ARTIST STATEMENT

A large fraction of my feminist practice revolves around equality in sex. For that purpose, pornography and erotica play an integral role in how people begin to learn and identify with their sexualities. In this regard, I create traditional but highly satirical oil paint compositions on panel that depict erotic images of women drawn from legal pornography I have produced. Each element of the scenery, costume design, and visual narrative is based on lived experiences the model has shared with me following a conducted interview.
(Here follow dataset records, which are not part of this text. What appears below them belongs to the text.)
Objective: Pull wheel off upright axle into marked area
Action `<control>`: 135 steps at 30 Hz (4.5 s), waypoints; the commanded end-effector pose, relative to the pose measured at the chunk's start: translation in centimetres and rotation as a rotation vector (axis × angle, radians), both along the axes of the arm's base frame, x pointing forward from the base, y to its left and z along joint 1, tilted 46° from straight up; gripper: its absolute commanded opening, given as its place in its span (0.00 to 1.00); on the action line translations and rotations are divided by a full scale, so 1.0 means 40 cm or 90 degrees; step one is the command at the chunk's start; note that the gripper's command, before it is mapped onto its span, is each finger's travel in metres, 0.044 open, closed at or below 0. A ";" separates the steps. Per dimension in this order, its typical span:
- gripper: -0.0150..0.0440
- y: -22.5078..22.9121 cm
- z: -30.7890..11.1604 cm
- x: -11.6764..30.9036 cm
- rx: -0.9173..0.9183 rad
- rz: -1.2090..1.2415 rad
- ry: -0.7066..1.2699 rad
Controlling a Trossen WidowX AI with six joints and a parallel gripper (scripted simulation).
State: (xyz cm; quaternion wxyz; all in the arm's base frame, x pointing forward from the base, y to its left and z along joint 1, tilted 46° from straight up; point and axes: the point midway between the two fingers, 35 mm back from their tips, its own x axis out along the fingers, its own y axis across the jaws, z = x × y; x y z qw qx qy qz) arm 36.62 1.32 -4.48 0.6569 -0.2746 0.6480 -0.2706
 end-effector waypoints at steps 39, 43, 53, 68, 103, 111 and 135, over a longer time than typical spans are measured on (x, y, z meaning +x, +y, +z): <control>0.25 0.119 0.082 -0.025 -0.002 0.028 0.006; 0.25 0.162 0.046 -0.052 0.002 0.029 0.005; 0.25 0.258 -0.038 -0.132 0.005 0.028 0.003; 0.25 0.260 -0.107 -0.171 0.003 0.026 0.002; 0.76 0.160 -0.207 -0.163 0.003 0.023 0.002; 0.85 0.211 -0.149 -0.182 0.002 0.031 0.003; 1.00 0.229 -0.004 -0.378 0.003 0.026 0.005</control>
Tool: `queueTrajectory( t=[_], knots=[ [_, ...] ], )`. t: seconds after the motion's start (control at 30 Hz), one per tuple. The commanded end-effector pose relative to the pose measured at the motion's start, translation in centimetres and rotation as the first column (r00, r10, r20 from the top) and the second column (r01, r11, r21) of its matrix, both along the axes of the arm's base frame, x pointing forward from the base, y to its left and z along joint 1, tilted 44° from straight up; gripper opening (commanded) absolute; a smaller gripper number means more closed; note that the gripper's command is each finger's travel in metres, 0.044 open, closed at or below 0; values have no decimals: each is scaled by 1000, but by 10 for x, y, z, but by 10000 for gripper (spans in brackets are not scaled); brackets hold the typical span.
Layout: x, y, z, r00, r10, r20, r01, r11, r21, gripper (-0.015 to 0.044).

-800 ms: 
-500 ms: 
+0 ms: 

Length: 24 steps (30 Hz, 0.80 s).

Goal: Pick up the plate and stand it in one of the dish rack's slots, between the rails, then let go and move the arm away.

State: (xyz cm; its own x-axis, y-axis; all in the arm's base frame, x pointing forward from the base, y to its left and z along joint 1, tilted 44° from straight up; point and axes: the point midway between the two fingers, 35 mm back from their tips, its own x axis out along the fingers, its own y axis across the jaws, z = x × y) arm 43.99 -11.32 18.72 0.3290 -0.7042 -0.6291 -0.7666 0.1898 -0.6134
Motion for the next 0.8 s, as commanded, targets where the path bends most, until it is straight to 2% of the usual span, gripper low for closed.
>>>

This current body of work continues to center on perspective, but now expands to explore themes of sexuality and kink through a distinctly femme lens. One that includes both the subject’s lived experience and my own as a pansexual woman. My practice engages with how gender fluidity, queerness, and femme sexualities are often erased or misrepresented within Western media and erotic culture. Much of contemporary pornography and erotica still reflects a false narrative imposed upon women by the male gaze; flattening sexual identity into a limited set of tropes designed to satisfy patriarchal expectations. What distinguishes my work is its grounding in the female gaze: a reorientation of eroticism toward the lived realities, fantasies, and sexual agency of women and femmes across a spectrum of identities.

The resulting compositions are laced with irony to highlight the absurd and outdated beliefs Western culture continues to hold about women’s sexuality. I create my own pornography, embracing its eroticism and humor as tools for critique. When reframed through the female gaze, these elements shift from objectification to empowerment. Though pornography has historically catered to the male gaze, it has evolved in some spaces to reflect femme and queer perspectives; offering women a way to define and explore their own sexualities. Through this lens, my work grants the women I portray agency over their bodies while cultivating a space where shared experience, vulnerability, and humor challenge long-standing cultural stigmas.

In a broader context, my work contributes to the ongoing dialogue around feminist figuration. While figuration, the female nude, and the human body are deeply rooted in painting’s historical canon, my practice challenges how sexuality and identity are traditionally represented. Sexuality doesn’t exist in a vacuum; it’s shaped by culture, personal history, and embodied experience, especially when filtered through the lens of gendered power dynamics. By centering femme perspectives, I aim to push this lineage forward, creating space for more honest, inclusive, and nuanced representations of desire.